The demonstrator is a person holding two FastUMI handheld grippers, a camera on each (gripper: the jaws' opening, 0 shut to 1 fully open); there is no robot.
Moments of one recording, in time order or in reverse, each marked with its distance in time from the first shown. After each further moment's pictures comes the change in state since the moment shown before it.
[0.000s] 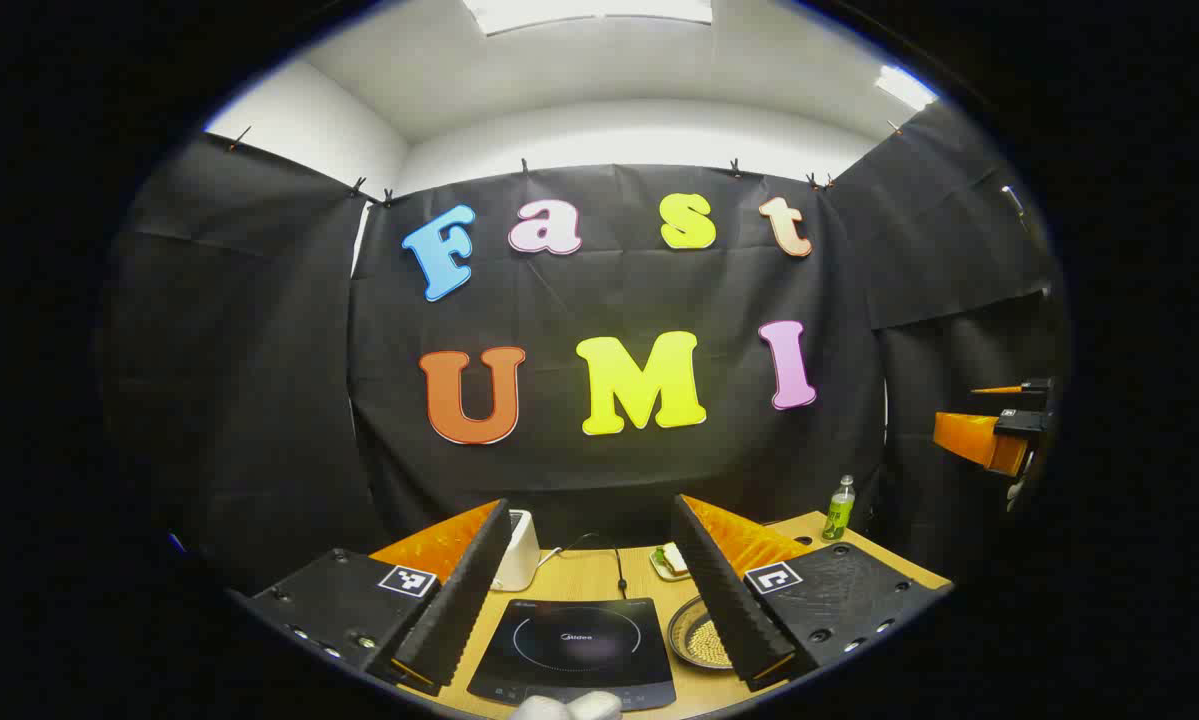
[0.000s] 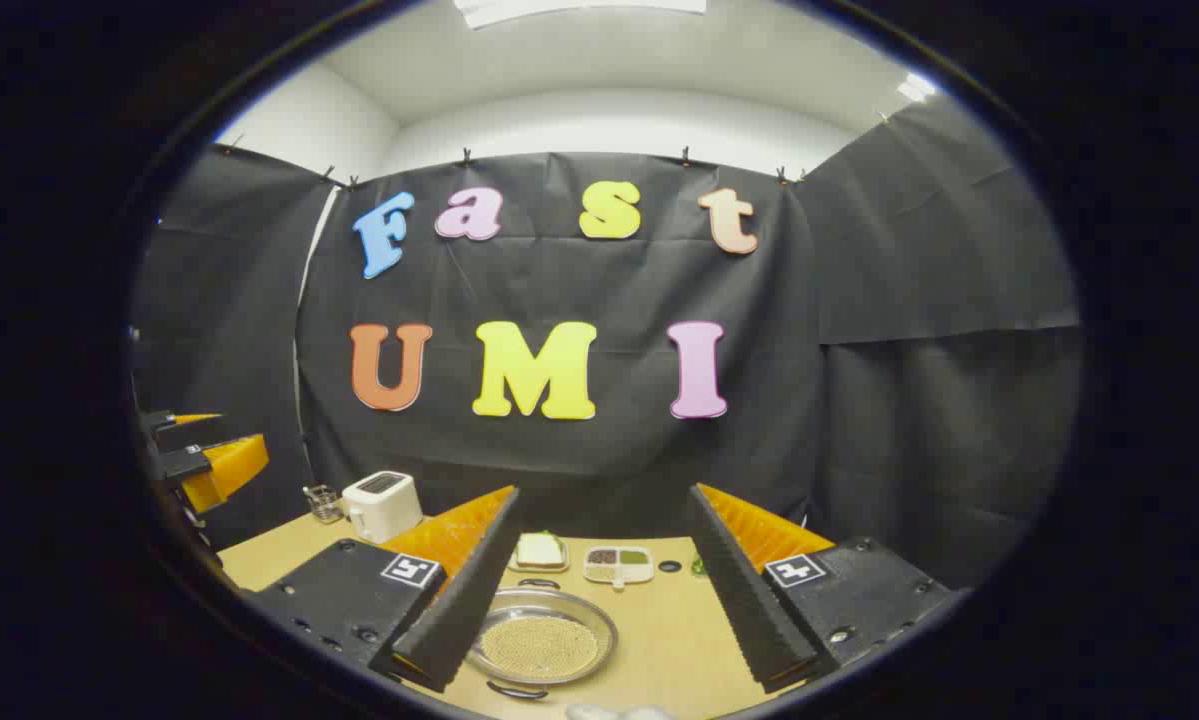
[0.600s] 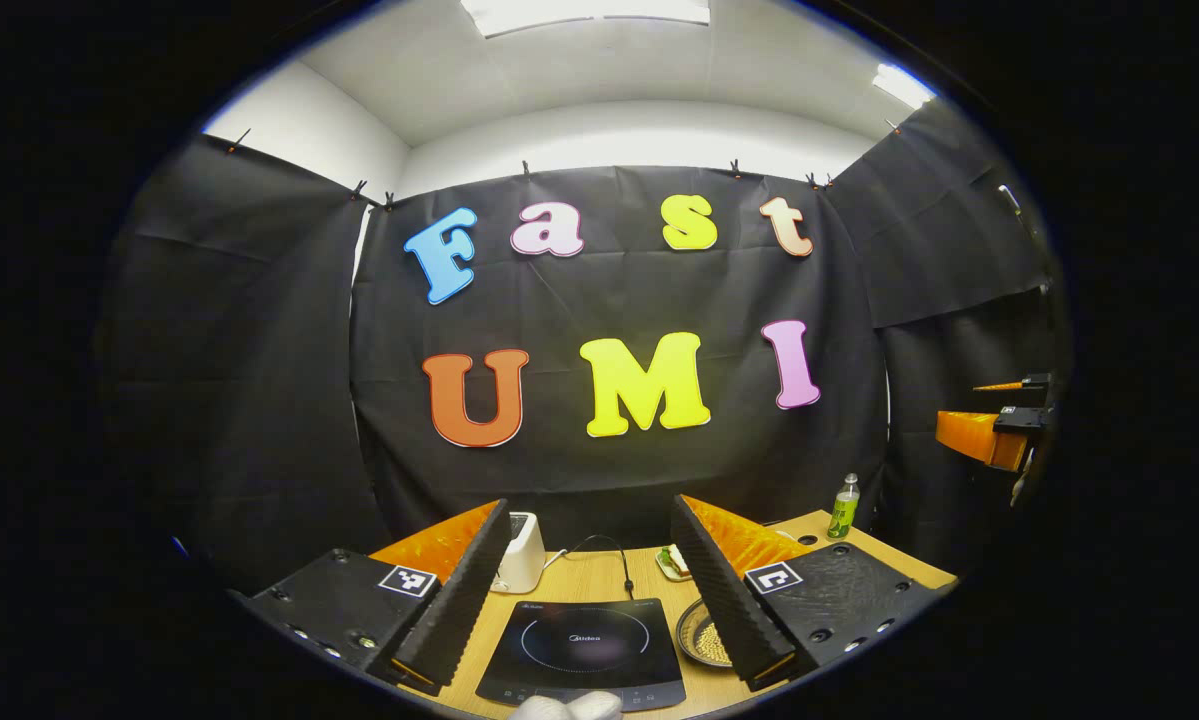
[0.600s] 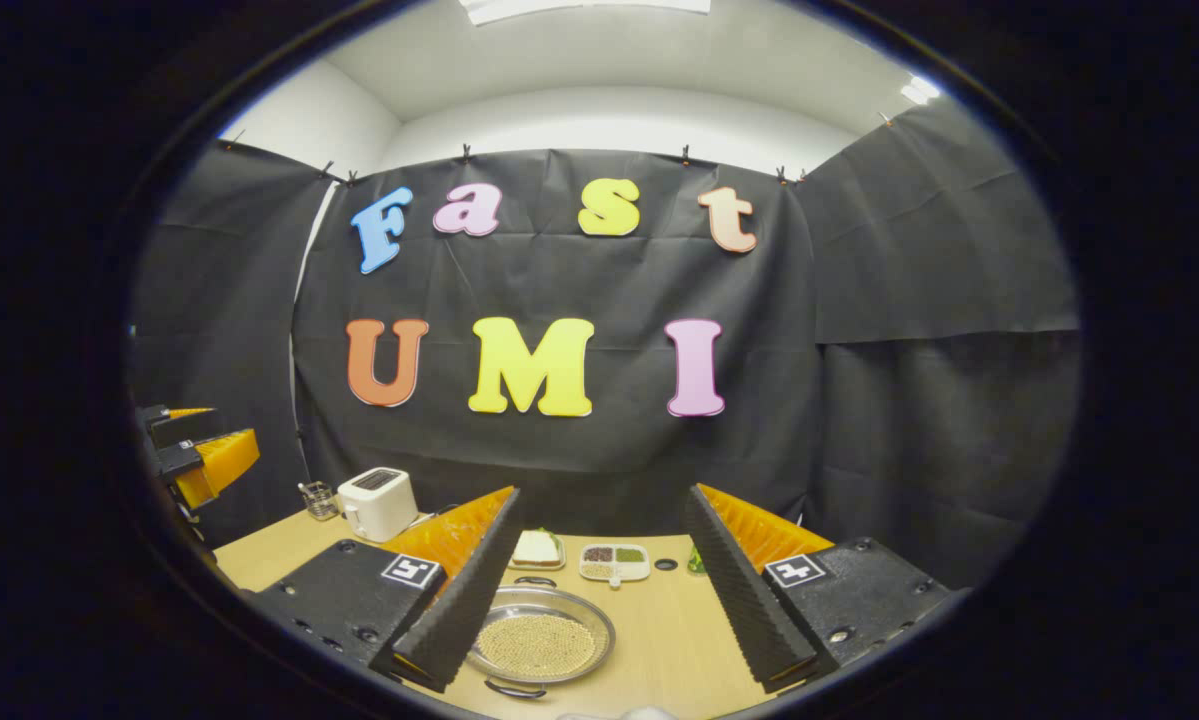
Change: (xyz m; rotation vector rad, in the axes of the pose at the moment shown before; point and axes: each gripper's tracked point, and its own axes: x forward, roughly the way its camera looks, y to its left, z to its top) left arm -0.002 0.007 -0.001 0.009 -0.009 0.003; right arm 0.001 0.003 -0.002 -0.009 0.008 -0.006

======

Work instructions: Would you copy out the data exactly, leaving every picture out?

Finished exercise:
The demonstrator is a person holding two FastUMI handheld grippers, a camera on each (gripper: the jaws' opening, 0 shut to 1 fully open); there is no robot.
Moments of one recording, in time order or in reverse, each marked with its distance in time from the first shown. After each further moment's pictures comes the change in state since the moment shown before it.
[0.000s] 
[0.000s] 
[0.600s] 
[0.600s] 
Change: (xyz m; rotation vector rad, in the axes of the pose at the moment shown before; point and axes: each gripper's tracked point, and its own axes: x forward, roughly the way its camera looks, y to its left, z to its top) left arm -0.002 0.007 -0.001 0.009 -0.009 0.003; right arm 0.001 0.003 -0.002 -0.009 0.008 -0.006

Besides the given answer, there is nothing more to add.